- TASK INSTRUCTIONS:
Only lines holding the word "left" are wanted. Copy them from the listing below.

- DATASET SECTION:
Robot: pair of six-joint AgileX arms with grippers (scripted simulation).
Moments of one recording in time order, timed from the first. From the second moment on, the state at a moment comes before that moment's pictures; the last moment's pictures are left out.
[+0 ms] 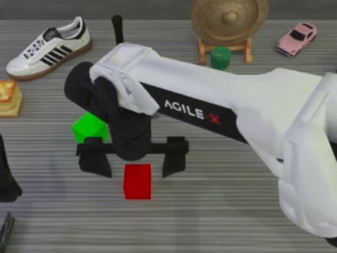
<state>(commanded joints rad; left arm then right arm) 0.00 0.00 0.00 0.00 0.00 0.00 0.92 2.49 2.20 -1.27 0.03 0.94</state>
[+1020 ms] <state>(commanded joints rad) -0.03 0.17 0.16 -0.11 0.00 0.03 0.84 2.27 2.22 -1.35 0.09 0.83</state>
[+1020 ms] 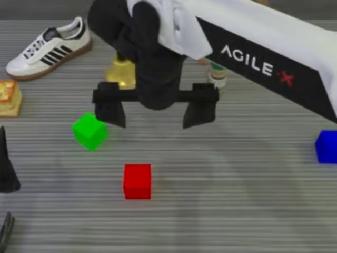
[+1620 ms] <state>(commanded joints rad) -0.14 1.03 0.85 -0.59 0.00 0.18 0.47 1.24 1.30 -0.84 0.18 0.44</state>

- ANSWER AREA:
Moments of one recording in time order, timed from the first. From the second moment on, the state at a moment comes before that moment's pictures; the last moment's pictures are left out.
<state>(commanded joints rad; left arm then right arm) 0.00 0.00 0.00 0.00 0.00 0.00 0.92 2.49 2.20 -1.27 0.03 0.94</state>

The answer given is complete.